Work request
Your answer should consist of the lines in the data below that contain "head".

Listed entries
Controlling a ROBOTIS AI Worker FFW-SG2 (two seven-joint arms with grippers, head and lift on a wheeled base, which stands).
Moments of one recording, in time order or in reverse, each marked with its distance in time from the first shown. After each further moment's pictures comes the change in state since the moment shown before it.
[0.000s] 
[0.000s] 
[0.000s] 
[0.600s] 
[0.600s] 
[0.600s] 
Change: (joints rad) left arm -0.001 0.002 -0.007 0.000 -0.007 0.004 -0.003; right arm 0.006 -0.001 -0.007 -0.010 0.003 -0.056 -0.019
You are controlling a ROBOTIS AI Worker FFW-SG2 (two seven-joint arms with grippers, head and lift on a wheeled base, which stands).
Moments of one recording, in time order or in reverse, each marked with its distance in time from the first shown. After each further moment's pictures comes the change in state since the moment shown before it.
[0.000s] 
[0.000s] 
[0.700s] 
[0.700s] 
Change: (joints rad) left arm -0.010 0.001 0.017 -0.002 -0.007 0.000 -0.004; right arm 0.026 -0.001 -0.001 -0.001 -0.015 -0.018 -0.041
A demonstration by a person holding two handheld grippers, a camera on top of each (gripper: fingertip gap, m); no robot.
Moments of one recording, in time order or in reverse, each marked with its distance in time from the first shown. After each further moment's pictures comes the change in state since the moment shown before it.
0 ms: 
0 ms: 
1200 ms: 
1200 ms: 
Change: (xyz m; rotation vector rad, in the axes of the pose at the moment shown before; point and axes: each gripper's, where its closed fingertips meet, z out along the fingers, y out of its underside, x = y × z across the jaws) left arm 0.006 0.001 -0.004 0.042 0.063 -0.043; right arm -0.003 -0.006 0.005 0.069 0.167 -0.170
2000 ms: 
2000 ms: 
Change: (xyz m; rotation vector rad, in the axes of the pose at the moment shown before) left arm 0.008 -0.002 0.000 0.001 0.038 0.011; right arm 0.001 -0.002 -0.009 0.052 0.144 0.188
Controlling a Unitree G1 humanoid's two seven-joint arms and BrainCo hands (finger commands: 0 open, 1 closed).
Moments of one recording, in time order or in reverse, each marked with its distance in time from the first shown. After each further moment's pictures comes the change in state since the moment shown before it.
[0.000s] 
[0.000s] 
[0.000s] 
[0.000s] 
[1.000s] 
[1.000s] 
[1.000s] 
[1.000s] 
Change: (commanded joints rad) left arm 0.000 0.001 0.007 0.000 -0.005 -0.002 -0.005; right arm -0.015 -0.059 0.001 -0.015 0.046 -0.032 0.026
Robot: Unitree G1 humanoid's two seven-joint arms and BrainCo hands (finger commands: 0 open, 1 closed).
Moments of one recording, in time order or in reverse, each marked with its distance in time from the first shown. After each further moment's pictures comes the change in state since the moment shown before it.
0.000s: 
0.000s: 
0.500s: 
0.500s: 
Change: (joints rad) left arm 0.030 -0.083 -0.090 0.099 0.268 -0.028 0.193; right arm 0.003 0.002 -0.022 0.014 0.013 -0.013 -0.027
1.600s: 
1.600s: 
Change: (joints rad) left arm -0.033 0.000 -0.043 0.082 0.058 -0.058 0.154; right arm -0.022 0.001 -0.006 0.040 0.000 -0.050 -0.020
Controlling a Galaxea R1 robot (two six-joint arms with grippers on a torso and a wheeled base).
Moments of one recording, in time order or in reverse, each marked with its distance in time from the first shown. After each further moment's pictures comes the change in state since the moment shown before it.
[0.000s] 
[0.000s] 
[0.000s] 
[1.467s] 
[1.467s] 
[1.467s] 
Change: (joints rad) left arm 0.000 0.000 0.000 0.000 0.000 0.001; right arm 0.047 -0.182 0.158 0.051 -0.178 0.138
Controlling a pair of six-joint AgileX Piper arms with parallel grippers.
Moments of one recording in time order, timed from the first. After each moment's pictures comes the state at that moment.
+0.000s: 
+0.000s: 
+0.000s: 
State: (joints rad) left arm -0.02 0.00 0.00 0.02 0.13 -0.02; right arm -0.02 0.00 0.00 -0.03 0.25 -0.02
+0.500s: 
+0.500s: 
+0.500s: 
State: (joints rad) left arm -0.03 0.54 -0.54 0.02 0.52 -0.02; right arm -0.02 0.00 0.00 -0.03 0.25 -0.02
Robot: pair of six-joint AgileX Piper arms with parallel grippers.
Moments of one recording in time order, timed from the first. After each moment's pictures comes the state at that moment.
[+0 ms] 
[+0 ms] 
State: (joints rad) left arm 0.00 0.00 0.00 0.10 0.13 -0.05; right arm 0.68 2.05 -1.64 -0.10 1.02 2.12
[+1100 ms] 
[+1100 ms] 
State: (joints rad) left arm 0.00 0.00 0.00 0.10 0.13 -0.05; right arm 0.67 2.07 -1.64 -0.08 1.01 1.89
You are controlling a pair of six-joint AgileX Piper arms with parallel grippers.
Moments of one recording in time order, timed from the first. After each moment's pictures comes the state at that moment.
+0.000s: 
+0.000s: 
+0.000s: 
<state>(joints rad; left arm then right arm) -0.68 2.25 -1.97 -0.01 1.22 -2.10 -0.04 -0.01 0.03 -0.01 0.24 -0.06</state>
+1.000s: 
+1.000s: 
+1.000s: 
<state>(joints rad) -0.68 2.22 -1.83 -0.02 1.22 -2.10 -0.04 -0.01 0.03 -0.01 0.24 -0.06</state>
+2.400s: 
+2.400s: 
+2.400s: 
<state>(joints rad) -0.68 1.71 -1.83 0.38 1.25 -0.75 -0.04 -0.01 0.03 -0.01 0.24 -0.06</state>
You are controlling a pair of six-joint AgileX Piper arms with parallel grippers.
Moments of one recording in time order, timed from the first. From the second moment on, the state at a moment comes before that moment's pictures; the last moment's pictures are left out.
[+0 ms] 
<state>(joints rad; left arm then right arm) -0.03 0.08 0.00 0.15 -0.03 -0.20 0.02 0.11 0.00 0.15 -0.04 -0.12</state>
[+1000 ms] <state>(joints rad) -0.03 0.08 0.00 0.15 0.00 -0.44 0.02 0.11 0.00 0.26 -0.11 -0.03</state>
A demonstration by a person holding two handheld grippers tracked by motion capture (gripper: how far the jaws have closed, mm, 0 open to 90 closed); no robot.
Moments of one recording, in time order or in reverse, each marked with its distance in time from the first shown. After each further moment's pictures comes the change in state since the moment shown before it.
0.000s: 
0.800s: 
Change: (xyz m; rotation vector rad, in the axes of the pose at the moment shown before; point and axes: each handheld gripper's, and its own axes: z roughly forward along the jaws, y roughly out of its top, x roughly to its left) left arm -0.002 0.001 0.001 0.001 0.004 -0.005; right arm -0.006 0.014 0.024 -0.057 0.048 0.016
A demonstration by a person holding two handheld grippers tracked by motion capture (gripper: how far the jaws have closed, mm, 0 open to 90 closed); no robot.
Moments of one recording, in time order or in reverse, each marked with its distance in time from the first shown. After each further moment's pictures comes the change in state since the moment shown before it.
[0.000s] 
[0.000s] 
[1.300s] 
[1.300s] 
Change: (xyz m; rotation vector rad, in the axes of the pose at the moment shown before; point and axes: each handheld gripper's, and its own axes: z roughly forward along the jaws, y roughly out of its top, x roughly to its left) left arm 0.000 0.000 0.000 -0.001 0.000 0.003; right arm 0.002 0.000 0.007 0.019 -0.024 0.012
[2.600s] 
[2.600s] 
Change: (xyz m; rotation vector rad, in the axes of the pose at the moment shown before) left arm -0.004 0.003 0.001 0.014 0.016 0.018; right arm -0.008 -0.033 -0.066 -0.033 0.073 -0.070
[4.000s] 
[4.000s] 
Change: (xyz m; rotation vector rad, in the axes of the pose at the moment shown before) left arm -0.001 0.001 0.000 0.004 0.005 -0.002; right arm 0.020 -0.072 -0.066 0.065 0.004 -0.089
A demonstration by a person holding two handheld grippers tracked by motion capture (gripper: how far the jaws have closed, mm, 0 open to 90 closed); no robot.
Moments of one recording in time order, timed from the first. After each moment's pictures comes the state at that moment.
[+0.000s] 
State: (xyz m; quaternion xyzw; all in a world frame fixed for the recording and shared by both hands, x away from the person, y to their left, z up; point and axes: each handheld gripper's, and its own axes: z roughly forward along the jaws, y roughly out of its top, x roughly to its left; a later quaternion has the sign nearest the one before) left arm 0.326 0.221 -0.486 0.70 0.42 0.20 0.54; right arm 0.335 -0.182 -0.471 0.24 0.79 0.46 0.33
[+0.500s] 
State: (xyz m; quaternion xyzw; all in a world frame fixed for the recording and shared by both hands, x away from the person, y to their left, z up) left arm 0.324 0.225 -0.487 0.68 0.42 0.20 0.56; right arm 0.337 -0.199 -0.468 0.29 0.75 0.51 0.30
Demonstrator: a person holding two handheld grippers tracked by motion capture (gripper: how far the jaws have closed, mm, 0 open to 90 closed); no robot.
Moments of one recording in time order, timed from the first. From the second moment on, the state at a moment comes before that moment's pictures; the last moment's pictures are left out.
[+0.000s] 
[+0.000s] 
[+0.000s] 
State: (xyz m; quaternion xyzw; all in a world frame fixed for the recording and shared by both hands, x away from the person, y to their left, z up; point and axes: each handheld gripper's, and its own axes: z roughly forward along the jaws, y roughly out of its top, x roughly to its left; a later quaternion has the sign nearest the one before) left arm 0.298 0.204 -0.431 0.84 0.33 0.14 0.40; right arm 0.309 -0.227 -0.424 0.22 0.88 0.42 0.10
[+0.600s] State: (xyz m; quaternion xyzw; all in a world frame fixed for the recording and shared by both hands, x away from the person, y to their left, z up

Task output
Controlling a ROBOTIS AI Worker FFW-SG2 (two seven-joint arms with grippers, head and lift on a wheeled base, which stands).
You are controlling a ROBOTIS AI Worker FFW-SG2 (two seven-joint arms with grippers, head and lift on a wheeled base, which stands).

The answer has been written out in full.